## Exercise:
Once you have read the records, output them exactly.

(Beginning of Dataset)

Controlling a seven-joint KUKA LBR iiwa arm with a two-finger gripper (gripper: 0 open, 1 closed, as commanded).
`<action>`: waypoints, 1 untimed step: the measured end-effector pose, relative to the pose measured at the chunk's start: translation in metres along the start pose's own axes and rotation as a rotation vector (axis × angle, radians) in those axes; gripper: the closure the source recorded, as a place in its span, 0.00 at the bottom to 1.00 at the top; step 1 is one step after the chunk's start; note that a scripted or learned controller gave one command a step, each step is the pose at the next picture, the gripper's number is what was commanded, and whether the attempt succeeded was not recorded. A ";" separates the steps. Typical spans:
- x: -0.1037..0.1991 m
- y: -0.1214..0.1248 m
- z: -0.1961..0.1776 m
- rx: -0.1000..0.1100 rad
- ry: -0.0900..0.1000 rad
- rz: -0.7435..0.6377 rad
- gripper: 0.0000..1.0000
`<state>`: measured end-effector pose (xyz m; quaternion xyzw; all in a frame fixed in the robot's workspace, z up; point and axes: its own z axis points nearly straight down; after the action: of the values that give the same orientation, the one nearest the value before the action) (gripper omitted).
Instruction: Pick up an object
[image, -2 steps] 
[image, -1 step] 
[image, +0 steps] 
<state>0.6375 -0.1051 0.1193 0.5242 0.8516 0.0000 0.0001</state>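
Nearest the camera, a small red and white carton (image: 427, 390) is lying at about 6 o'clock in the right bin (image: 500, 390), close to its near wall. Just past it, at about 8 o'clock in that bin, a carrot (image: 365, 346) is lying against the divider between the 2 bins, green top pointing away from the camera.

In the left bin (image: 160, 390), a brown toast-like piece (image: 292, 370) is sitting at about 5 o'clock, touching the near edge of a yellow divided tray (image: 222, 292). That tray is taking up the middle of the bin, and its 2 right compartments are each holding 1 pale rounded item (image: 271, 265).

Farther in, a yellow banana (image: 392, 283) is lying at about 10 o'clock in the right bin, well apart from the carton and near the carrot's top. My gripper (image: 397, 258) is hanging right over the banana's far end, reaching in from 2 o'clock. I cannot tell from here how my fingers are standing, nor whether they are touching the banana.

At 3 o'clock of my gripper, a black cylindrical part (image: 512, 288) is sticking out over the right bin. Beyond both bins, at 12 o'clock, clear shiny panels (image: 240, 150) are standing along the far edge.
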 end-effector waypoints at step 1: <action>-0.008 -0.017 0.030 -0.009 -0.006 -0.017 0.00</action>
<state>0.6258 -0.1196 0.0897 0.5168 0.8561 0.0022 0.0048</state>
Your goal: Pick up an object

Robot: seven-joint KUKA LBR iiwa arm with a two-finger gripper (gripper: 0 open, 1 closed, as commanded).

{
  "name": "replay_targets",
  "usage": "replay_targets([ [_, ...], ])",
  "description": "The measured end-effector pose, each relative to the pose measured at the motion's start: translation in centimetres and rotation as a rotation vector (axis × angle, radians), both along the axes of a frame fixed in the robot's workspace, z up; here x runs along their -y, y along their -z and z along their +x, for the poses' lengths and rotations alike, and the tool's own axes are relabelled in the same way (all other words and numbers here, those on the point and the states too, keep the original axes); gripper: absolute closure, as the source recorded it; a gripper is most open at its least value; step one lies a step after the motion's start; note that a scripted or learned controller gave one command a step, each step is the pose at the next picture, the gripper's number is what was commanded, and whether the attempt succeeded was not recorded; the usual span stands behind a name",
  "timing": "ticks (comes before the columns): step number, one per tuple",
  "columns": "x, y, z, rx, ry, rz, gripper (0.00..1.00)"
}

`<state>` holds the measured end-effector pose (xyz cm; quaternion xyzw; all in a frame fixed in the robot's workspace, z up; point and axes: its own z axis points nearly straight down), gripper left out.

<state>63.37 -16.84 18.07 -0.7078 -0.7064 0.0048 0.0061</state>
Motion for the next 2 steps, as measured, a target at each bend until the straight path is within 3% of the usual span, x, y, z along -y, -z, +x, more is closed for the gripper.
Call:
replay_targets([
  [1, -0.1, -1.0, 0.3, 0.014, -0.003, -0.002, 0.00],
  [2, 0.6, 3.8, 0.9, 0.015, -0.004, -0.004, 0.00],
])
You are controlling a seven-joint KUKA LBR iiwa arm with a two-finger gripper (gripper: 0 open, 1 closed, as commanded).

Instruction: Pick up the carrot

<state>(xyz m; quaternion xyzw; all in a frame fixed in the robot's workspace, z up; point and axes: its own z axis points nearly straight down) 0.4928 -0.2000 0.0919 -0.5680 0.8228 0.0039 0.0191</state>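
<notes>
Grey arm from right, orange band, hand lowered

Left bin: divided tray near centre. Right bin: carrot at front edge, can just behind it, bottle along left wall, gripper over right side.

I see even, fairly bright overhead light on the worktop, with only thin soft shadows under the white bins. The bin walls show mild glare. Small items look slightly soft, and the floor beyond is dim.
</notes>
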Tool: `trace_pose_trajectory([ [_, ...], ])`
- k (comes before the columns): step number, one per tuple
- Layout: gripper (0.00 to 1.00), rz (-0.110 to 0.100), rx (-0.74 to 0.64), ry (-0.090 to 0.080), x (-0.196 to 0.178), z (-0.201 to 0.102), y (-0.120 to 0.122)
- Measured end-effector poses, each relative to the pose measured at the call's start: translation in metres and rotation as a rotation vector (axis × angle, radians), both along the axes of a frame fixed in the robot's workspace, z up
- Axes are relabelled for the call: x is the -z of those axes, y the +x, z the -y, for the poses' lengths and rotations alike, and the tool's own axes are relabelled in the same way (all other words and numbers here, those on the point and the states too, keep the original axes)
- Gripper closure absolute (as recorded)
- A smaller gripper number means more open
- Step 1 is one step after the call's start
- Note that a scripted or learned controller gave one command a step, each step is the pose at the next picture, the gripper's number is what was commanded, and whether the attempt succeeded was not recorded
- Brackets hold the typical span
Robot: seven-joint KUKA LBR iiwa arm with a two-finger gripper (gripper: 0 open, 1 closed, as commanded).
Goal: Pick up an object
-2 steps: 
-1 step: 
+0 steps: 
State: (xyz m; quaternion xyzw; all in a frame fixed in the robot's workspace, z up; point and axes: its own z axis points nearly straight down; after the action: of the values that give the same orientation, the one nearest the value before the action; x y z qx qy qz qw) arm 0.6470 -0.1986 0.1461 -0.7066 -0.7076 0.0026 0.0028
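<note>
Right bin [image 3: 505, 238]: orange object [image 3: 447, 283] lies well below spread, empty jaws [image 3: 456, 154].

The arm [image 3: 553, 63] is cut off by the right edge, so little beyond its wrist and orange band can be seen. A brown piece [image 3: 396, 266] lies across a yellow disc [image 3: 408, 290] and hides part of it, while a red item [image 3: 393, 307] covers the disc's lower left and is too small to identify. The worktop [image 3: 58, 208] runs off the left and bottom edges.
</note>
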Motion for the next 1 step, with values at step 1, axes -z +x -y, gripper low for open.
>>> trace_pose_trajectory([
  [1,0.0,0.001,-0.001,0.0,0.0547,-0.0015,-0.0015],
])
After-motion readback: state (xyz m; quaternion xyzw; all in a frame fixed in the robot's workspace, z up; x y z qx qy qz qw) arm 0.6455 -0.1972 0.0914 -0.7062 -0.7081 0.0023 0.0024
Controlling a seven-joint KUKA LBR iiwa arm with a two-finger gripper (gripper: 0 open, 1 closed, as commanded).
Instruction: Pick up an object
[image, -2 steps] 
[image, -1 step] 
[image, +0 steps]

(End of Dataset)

## Answer to this problem:
Controlling a seven-joint KUKA LBR iiwa arm with a two-finger gripper (gripper: 0 open, 1 closed, as commanded).
`<action>`: waypoints, 1 untimed step: the measured end-effector pose, relative to the pose measured at the chunk's start: translation in metres along the start pose's own axes and rotation as a rotation vector (axis × angle, radians) in those axes; gripper: the closure the source recorded, as a place in its span, 0.00 at the bottom to 1.00 at the top; step 1 is one step after the chunk's start; note that a scripted or learned controller gave one command a step, each step is the pose at the next picture, the gripper's number is what was commanded, and whether the attempt succeeded was not recorded. A ";" separates the steps. Typical spans:
- x: -0.1037..0.1991 m
- y: -0.1214..0.1248 m
- z: -0.1961..0.1776 m
- rx: -0.1000..0.1100 rad
- ry: -0.0900..0.1000 rad
- rz: -0.7435..0.6377 rad
- gripper: 0.0000..1.0000
`<state>`: measured end-effector pose (xyz m; quaternion xyzw; all in a frame fixed in the robot's workspace, z up; point and axes: its own z axis points nearly straight down; after the action: of the values that give the same orientation, the one nearest the value before the action) (gripper omitted).
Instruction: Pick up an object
[image, -2 steps] 
[image, -1 step] 
[image, +0 steps] 
<state>0.6375 -0.1051 0.1193 0.5242 0.8516 0.0000 0.0001</state>
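Nearest the camera, a small red and white carton (image: 427, 390) is lying at about 6 o'clock in the right bin (image: 500, 390), close to its near wall. Just past it, at about 8 o'clock in that bin, a carrot (image: 365, 346) is lying against the divider between the 2 bins, green top pointing away from the camera.

In the left bin (image: 160, 390), a brown toast-like piece (image: 292, 370) is sitting at about 5 o'clock, touching the near edge of a yellow divided tray (image: 222, 292). That tray is taking up the middle of the bin, and its 2 right compartments are each holding 1 pale rounded item (image: 271, 265).

Farther in, a yellow banana (image: 392, 283) is lying at about 10 o'clock in the right bin, well apart from the carton and near the carrot's top. My gripper (image: 397, 258) is hanging right over the banana's far end, reaching in from 2 o'clock. I cannot tell from here how my fingers are standing, nor whether they are touching the banana.

At 3 o'clock of my gripper, a black cylindrical part (image: 512, 288) is sticking out over the right bin. Beyond both bins, at 12 o'clock, clear shiny panels (image: 240, 150) are standing along the far edge.
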 end-effector waypoints at step 1: <action>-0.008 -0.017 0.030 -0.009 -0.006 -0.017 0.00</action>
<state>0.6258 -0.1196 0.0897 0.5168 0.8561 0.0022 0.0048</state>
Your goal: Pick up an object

Robot: seven-joint KUKA LBR iiwa arm with a two-finger gripper (gripper: 0 open, 1 closed, as commanded).

{
  "name": "replay_targets",
  "usage": "replay_targets([ [_, ...], ])",
  "description": "The measured end-effector pose, each relative to the pose measured at the motion's start: translation in centimetres and rotation as a rotation vector (axis × angle, radians), both along the axes of a frame fixed in the robot's workspace, z up; here x runs along their -y, y along their -z and z along their +x, for the poses' lengths and rotations alike, and the tool's own axes are relabelled in the same way (all other words and numbers here, those on the point and the states too, keep the original axes); gripper: absolute closure, as the source recorded it; a gripper is most open at its least value; step one lies a step after the motion's start; note that a scripted or learned controller gave one command a step, each step is the pose at the next picture, the gripper's number is what was commanded, and whether the attempt succeeded was not recorded; the usual span stands behind a name",
  "timing": "ticks (comes before the columns): step number, one per tuple",
  "columns": "x, y, z, rx, ry, rz, gripper (0.00..1.00)"
}

`<state>` holds the measured end-effector pose (xyz cm; quaternion xyzw; all in a frame fixed in the robot's workspace, z up; point and axes: its own z axis points nearly straight down), gripper left out.

<state>63.37 -16.84 18.07 -0.7078 -0.7064 0.0048 0.0061</state>
Motion for the next 2 steps, as measured, a target at each bend until the straight path is within 3% of the usual span, x, y, z along -y, -z, +x, more is closed for the gripper.
Call:
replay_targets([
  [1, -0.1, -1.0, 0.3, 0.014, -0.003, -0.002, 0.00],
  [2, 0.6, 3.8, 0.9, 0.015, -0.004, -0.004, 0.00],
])
You are controlling a seven-joint KUKA LBR iiwa arm with a two-finger gripper (gripper: 0 open, 1 closed, as commanded).

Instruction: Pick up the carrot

<state>(xyz m; quaternion xyzw; all in a frame fixed in the robot's workspace, z up; point and axes: its own z axis points nearly straight down) 0.4928 -0.2000 0.0919 -0.5680 0.8228 0.0039 0.0191</state>
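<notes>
Grey arm from right, orange band, hand lowered

Left bin: divided tray near centre. Right bin: carrot at front edge, can just behind it, bottle along left wall, gripper over right side.

I see even, fairly bright overhead light on the worktop, with only thin soft shadows under the white bins. The bin walls show mild glare. Small items look slightly soft, and the floor beyond is dim.
</notes>
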Tool: `trace_pose_trajectory([ [_, ...], ])`
- k (comes before the columns): step number, one per tuple
- Layout: gripper (0.00 to 1.00), rz (-0.110 to 0.100), rx (-0.74 to 0.64), ry (-0.090 to 0.080), x (-0.196 to 0.178), z (-0.201 to 0.102), y (-0.120 to 0.122)
- Measured end-effector poses, each relative to the pose measured at the call's start: translation in metres and rotation as a rotation vector (axis × angle, radians), both along the axes of a frame fixed in the robot's workspace, z up
- Axes are relabelled for the call: x is the -z of those axes, y the +x, z the -y, for the poses' lengths and rotations alike, and the tool's own axes are relabelled in the same way (all other words and numbers here, those on the point and the states too, keep the original axes)
- Gripper closure absolute (as recorded)
- A smaller gripper number means more open
- Step 1 is one step after the call's start
- Note that a scripted or learned controller gave one command a step, each step is the pose at the next picture, the gripper's number is what was commanded, and whether the attempt succeeded was not recorded
- Brackets hold the typical span
Robot: seven-joint KUKA LBR iiwa arm with a two-finger gripper (gripper: 0 open, 1 closed, as commanded).
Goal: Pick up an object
-2 steps: 
-1 step: 
+0 steps: 
State: (xyz m; quaternion xyzw; all in a frame fixed in the robot's workspace, z up; point and axes: its own z axis points nearly straight down; after the action: of the values that give the same orientation, the one nearest the value before the action; x y z qx qy qz qw) arm 0.6470 -0.1986 0.1461 -0.7066 -0.7076 0.0026 0.0028
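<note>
Right bin [image 3: 505, 238]: orange object [image 3: 447, 283] lies well below spread, empty jaws [image 3: 456, 154].

The arm [image 3: 553, 63] is cut off by the right edge, so little beyond its wrist and orange band can be seen. A brown piece [image 3: 396, 266] lies across a yellow disc [image 3: 408, 290] and hides part of it, while a red item [image 3: 393, 307] covers the disc's lower left and is too small to identify. The worktop [image 3: 58, 208] runs off the left and bottom edges.
</note>
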Motion for the next 1 step, with values at step 1, axes -z +x -y, gripper low for open.
>>> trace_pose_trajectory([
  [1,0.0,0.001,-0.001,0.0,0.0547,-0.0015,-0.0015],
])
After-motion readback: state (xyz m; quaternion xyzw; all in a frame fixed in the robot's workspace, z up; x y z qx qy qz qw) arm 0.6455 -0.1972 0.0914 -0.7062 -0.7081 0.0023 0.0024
Controlling a seven-joint KUKA LBR iiwa arm with a two-finger gripper (gripper: 0 open, 1 closed, as commanded).
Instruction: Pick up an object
[image, -2 steps] 
[image, -1 step] 
[image, +0 steps]

No other output is expected for this exercise.